**AIM OF THE EXERCISE:**
How many lines in the records below hold the string "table"? Answer with the number alone.

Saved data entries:

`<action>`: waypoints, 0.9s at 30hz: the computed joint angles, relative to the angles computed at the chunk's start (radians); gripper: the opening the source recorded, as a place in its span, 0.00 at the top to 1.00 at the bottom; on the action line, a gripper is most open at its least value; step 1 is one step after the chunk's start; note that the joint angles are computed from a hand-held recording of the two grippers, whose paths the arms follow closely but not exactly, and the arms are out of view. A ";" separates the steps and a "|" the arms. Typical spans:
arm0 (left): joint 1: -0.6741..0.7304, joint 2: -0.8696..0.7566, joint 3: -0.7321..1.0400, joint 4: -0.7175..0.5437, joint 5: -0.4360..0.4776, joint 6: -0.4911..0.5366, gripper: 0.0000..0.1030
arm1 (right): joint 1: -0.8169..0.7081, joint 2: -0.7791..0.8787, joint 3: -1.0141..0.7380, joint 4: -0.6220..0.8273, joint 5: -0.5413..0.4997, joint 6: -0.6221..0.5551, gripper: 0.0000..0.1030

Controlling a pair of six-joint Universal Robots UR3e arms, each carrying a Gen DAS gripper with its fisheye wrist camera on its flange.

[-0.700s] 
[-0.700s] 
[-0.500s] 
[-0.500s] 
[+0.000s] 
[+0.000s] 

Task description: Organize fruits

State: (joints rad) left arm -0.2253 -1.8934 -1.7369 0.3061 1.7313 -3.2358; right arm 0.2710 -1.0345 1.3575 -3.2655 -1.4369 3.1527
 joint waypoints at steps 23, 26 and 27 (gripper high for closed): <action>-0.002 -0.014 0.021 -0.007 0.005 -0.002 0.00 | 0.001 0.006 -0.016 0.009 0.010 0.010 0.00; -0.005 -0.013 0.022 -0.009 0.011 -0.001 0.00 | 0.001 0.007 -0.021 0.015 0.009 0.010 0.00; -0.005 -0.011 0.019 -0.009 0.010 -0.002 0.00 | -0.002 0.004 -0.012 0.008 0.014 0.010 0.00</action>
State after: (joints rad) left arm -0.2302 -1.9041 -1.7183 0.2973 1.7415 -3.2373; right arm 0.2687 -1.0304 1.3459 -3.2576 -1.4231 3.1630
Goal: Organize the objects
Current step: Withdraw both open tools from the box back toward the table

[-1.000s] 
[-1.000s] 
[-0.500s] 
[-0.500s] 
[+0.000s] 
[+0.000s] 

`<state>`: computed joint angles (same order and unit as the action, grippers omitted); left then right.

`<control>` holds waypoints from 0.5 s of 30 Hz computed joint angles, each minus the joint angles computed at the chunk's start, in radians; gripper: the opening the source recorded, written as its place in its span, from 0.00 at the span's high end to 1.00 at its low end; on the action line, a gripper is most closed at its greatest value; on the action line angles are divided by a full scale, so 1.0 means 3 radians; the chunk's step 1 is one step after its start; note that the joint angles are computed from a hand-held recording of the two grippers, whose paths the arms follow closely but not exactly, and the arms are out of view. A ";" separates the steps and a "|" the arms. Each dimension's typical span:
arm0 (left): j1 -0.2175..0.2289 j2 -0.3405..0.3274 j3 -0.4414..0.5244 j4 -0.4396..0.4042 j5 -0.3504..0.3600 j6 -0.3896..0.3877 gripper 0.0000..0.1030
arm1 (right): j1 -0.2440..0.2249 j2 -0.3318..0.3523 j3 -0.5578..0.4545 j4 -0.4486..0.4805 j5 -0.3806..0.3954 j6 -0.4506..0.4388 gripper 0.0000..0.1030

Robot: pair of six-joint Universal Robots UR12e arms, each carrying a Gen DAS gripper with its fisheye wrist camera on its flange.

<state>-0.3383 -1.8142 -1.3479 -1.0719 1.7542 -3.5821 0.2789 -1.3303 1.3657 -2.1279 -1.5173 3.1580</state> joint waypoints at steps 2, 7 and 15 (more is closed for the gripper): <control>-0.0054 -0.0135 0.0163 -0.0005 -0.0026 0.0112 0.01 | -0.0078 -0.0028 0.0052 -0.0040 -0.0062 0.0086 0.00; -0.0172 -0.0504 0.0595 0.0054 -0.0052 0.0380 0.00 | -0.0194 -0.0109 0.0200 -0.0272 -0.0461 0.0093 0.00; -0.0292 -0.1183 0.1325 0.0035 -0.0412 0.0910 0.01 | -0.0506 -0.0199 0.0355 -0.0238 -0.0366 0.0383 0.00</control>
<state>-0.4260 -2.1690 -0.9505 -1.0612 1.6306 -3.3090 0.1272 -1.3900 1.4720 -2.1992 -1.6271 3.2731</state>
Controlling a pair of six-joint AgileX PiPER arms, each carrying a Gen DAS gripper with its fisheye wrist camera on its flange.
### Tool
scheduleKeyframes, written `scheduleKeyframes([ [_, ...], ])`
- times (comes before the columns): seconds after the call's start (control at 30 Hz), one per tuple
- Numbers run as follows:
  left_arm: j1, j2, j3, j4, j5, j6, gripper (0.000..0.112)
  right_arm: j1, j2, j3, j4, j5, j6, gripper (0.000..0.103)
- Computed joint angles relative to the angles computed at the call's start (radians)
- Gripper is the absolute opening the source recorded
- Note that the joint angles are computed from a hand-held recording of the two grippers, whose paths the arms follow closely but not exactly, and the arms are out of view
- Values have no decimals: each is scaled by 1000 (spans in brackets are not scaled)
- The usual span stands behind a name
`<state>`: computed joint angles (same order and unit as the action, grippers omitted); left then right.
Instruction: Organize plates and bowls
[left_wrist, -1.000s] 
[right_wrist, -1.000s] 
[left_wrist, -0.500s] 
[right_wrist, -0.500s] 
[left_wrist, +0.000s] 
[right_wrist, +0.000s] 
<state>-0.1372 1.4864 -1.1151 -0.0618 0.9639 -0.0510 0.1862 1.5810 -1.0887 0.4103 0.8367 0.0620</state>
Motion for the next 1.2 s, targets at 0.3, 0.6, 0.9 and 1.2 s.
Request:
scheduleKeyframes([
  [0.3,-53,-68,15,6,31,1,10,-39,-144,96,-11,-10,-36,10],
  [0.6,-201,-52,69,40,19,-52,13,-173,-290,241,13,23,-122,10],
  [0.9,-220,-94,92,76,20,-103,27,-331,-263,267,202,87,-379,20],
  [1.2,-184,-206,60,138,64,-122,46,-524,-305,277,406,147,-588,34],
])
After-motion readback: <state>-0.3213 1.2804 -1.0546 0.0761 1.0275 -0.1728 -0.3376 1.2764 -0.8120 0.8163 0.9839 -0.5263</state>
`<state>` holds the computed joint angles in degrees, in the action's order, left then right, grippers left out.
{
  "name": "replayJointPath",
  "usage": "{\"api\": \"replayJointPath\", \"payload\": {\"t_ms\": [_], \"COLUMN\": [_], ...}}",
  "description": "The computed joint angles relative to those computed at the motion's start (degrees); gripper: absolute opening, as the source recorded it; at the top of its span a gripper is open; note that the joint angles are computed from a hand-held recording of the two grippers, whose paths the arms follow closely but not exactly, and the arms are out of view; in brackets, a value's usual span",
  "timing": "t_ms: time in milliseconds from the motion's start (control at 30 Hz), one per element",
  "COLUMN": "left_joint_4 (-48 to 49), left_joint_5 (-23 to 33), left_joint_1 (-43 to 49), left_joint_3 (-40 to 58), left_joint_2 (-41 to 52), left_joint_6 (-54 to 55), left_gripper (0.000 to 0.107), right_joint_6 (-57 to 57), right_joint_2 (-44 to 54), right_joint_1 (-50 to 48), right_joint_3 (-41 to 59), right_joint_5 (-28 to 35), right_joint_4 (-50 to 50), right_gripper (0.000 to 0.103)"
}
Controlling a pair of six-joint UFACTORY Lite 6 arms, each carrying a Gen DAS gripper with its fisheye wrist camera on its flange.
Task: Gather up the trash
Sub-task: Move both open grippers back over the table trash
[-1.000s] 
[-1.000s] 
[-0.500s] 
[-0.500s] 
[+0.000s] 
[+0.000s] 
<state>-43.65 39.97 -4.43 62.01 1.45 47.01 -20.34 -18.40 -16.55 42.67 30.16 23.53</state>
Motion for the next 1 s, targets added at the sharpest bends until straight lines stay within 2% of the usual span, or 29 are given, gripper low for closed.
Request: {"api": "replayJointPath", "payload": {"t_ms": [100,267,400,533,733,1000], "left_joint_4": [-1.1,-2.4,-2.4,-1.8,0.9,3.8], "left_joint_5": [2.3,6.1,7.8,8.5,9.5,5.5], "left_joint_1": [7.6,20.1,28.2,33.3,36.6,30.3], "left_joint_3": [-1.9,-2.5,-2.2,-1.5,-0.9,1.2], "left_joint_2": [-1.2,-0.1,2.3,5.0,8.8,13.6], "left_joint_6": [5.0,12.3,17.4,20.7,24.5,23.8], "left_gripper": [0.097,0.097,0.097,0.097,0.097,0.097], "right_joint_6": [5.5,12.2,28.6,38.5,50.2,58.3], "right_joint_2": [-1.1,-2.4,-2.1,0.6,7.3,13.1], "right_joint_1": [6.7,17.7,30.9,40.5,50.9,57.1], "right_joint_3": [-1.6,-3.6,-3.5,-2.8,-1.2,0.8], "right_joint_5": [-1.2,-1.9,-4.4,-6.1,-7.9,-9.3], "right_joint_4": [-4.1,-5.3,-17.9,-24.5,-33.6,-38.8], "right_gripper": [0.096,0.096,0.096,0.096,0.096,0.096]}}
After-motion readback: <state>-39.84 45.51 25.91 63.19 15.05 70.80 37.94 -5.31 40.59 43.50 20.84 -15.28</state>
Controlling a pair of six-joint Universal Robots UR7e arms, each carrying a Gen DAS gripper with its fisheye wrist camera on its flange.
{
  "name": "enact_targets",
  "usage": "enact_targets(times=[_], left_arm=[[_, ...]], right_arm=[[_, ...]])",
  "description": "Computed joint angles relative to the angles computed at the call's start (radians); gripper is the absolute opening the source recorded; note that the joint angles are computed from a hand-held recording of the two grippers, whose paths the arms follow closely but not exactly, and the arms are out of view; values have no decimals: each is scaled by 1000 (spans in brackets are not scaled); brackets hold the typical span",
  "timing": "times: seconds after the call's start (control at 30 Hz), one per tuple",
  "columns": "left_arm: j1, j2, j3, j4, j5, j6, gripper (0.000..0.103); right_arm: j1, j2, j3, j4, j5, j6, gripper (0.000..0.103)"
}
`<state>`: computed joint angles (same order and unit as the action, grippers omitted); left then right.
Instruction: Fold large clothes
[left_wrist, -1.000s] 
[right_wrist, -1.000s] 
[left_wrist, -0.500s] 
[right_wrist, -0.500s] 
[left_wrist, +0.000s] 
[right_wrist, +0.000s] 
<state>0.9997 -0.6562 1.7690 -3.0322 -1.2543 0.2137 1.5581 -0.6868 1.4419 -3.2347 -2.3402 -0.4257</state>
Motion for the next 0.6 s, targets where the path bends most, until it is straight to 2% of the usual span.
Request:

**EXERCISE ANSWER:**
2